_Task to carry out_: Below are lines of data; restate word for word those running from the line containing "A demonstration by" to the line containing "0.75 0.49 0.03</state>", inclusive, and no others.

--------

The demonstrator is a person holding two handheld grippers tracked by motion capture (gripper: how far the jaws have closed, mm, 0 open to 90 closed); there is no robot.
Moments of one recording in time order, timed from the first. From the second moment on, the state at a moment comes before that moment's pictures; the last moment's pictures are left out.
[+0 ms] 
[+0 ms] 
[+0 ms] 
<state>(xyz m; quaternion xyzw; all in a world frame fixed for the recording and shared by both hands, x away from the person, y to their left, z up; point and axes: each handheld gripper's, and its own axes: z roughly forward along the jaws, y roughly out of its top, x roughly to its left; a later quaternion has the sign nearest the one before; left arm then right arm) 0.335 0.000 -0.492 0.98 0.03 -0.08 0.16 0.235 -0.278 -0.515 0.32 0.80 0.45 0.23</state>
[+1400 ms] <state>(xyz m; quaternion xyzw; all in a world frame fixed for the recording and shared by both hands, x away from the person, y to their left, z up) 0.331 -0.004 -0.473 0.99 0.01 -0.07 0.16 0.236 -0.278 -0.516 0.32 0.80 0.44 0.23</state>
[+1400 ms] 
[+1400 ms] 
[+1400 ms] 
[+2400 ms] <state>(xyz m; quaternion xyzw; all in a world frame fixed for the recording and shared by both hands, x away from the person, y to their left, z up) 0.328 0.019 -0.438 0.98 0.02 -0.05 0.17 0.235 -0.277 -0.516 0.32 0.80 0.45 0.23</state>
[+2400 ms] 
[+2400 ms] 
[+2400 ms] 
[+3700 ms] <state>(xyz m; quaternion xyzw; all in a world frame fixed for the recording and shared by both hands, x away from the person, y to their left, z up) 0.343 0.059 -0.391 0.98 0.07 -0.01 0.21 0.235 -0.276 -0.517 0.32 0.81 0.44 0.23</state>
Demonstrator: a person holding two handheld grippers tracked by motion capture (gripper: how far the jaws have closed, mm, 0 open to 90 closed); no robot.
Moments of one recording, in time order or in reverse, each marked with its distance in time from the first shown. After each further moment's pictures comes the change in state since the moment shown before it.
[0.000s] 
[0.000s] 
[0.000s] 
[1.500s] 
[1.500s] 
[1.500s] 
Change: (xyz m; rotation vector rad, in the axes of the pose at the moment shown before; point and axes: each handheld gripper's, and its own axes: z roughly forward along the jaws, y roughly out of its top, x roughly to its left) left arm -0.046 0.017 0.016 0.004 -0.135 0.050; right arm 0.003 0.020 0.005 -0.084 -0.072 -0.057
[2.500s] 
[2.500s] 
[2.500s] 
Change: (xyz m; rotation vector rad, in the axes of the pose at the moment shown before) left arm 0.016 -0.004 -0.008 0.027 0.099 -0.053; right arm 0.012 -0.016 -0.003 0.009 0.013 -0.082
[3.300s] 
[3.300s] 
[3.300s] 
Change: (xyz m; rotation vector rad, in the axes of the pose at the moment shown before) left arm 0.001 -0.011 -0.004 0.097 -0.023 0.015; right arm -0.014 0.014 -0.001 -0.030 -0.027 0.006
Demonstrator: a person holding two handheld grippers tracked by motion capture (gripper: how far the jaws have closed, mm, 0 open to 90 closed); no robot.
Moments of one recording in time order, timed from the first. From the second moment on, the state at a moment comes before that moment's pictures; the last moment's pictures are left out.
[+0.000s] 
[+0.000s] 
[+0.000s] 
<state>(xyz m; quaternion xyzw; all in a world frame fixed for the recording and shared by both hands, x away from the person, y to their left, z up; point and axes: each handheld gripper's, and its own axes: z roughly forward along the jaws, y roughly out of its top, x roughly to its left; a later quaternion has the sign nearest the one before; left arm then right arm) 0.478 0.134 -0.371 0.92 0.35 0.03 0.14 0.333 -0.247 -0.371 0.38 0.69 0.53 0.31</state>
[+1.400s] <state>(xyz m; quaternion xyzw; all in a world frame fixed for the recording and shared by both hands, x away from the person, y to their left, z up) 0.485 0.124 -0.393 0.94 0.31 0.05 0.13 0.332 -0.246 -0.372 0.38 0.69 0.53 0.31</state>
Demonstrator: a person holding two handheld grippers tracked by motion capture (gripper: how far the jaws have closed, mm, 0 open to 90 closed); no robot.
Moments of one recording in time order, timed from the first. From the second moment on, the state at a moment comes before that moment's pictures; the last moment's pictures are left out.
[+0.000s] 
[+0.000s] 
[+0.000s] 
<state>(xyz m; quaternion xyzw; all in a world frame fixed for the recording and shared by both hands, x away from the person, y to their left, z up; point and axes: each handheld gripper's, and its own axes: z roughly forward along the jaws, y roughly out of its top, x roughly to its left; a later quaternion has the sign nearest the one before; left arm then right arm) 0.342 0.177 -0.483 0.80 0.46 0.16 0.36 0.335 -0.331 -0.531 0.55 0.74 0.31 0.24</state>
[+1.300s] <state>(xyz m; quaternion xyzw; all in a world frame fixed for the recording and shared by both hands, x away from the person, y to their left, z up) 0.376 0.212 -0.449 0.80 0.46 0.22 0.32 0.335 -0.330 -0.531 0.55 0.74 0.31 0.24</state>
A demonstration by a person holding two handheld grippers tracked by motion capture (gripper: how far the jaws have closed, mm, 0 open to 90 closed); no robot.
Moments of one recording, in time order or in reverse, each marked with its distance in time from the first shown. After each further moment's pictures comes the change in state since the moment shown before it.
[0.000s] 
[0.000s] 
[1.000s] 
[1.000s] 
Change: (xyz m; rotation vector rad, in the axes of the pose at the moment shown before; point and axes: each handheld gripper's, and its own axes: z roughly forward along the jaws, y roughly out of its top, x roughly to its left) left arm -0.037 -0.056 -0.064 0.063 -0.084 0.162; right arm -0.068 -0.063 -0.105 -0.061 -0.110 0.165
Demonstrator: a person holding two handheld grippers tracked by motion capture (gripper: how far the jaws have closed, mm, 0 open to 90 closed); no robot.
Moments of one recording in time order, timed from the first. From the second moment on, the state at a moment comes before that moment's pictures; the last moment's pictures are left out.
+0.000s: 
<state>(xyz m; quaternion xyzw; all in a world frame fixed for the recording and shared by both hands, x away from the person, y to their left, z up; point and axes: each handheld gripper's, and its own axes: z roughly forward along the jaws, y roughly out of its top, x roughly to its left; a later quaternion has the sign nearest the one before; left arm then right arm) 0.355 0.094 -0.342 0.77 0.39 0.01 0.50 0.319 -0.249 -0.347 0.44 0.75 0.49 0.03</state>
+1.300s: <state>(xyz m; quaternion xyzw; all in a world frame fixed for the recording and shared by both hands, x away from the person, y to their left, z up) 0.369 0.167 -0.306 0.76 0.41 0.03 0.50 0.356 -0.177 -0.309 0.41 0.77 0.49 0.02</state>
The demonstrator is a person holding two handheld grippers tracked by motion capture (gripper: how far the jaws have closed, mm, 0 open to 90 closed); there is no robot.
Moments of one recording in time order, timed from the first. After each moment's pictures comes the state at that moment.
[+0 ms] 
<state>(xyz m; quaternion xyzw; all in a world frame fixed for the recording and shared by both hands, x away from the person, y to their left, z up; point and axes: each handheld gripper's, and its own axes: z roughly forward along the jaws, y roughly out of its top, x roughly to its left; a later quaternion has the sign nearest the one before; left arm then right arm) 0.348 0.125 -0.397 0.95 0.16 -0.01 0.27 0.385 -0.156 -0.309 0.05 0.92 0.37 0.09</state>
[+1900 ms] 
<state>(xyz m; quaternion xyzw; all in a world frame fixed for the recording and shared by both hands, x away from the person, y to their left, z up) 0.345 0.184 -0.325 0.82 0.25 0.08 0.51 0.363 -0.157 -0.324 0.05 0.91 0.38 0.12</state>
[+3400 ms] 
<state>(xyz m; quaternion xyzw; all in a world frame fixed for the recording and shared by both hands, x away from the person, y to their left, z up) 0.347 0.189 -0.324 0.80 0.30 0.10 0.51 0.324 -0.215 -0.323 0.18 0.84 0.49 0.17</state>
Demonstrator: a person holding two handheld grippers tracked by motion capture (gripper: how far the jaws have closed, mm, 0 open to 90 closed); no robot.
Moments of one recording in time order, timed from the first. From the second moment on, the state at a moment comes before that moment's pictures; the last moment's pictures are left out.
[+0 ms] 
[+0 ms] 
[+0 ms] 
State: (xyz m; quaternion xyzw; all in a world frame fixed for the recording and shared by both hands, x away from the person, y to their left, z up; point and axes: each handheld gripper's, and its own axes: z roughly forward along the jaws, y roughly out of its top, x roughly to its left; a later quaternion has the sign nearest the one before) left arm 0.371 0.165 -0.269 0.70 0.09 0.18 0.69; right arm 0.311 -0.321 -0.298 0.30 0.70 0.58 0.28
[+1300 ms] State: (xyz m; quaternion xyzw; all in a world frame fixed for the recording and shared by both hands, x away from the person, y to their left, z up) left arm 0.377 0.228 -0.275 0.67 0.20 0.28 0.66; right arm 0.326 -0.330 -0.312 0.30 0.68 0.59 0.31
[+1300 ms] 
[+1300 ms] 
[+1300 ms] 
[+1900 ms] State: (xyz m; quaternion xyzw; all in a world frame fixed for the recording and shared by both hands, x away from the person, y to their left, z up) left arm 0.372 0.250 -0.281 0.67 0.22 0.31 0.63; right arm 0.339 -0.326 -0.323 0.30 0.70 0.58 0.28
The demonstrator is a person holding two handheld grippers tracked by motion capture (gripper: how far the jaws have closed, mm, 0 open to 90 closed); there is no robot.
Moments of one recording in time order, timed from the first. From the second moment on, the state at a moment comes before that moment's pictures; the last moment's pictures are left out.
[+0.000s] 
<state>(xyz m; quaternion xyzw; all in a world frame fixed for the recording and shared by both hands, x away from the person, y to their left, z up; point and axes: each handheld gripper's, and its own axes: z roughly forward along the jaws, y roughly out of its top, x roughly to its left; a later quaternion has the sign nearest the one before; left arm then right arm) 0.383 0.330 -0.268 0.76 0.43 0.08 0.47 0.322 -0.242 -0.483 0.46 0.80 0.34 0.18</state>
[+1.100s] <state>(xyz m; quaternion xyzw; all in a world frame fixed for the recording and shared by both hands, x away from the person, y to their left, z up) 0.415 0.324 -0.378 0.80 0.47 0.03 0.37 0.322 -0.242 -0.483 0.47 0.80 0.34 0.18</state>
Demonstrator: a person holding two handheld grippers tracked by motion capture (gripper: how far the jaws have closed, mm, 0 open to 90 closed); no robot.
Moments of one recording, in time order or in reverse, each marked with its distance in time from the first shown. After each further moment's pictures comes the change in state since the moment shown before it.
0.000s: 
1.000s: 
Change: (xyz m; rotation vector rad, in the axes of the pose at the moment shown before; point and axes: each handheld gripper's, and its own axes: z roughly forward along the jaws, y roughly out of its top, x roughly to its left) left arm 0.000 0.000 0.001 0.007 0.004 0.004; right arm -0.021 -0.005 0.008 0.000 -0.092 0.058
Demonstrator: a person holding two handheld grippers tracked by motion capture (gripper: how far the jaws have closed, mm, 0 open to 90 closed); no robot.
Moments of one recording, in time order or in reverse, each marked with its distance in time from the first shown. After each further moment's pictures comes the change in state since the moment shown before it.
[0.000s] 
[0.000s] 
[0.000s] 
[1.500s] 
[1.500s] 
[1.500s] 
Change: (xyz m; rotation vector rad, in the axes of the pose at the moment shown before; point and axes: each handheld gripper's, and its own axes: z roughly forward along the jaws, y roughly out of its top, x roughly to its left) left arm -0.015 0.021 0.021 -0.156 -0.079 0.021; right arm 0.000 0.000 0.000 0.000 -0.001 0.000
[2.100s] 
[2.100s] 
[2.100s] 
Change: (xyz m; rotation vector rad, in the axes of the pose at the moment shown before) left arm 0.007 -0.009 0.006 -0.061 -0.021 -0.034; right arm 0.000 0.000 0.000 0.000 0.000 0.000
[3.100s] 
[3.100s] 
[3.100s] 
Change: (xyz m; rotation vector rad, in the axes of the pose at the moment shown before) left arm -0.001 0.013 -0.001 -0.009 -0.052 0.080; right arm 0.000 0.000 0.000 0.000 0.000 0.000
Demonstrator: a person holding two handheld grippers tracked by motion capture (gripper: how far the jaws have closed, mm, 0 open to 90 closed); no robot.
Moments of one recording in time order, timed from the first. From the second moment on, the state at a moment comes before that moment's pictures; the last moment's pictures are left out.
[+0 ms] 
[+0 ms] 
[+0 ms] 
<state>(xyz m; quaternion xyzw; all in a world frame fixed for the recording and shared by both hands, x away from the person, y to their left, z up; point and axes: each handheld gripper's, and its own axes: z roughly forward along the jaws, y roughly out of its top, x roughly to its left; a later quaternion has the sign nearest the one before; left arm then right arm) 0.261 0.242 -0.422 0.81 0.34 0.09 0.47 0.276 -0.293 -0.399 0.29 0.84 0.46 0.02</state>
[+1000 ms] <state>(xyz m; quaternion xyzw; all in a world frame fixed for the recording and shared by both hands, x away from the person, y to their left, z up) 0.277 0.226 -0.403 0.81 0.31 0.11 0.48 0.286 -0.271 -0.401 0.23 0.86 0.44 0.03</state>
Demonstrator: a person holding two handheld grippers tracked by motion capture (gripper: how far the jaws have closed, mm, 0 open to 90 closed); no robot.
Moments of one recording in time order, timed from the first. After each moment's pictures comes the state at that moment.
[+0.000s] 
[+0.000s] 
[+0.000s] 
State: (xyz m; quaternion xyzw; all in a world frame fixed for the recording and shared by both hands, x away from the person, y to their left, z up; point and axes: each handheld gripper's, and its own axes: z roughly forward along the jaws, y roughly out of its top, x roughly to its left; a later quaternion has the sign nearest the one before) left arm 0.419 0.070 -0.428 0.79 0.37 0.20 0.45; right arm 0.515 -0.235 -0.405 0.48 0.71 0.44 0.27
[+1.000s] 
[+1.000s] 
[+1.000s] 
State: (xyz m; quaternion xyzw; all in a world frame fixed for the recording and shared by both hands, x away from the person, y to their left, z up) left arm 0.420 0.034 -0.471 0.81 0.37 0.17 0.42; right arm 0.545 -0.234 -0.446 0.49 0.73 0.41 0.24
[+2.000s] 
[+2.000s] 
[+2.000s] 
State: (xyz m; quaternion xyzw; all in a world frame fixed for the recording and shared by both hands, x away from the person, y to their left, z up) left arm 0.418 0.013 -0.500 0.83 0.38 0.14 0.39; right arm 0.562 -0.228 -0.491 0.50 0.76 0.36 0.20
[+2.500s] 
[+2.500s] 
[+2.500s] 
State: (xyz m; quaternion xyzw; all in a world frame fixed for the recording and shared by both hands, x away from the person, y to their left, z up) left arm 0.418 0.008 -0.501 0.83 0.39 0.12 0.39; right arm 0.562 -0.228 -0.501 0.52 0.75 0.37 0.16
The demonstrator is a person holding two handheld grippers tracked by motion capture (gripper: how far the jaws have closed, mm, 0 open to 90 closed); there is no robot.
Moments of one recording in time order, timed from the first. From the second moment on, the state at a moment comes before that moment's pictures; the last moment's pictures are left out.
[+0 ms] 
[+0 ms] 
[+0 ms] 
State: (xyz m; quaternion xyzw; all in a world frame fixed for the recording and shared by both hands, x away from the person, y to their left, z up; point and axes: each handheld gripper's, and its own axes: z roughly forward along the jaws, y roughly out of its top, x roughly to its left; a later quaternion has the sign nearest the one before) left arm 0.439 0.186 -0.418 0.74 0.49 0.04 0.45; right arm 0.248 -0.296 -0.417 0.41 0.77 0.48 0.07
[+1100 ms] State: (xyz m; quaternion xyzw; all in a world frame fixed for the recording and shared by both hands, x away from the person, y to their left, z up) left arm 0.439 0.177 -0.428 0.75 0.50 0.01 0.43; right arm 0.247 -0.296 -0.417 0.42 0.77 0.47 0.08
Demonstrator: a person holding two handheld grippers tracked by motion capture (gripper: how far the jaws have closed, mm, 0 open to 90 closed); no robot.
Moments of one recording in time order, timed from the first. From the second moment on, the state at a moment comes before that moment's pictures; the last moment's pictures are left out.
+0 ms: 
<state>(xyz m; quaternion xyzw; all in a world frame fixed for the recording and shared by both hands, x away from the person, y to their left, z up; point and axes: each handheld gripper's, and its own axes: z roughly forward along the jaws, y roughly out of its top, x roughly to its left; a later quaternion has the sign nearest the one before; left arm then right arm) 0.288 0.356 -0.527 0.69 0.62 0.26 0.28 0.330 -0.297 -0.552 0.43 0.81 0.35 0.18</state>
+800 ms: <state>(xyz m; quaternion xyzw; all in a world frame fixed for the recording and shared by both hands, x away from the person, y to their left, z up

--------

_Problem solution_:
A demonstration by a person holding two handheld grippers tracked by motion capture (gripper: how far the jaws have closed, mm, 0 open to 90 closed); no robot.
Moments of one recording, in time order or in reverse, each marked with its distance in time from the first shown. After each further moment's pictures comes the change in state since the moment shown before it.
[0.000s] 
[0.000s] 
[1.000s] 
[1.000s] 
Change: (xyz m; rotation vector rad, in the axes of the pose at the moment shown before; point and axes: each handheld gripper's, and its own axes: z roughly forward along the jaws, y roughly out of its top, x roughly to its left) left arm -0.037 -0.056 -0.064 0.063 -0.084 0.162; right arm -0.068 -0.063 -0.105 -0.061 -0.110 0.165
Demonstrator: a person holding two handheld grippers tracked by motion capture (gripper: how far the jaws have closed, mm, 0 open to 90 closed); no robot.
Moments of one recording in time order, timed from the first. From the second moment on, the state at a moment comes before that moment's pictures; the last moment's pictures are left out.
+0.000s: 
<state>(xyz m; quaternion xyzw; all in a world frame fixed for the recording and shared by both hands, x away from the person, y to their left, z up; point and axes: each handheld gripper's, and its own axes: z roughly forward along the jaws, y roughly out of its top, x roughly to its left; a later quaternion has the sign nearest the one before; left arm then right arm) 0.355 0.094 -0.342 0.77 0.39 0.01 0.50 0.319 -0.249 -0.347 0.44 0.75 0.49 0.03</state>

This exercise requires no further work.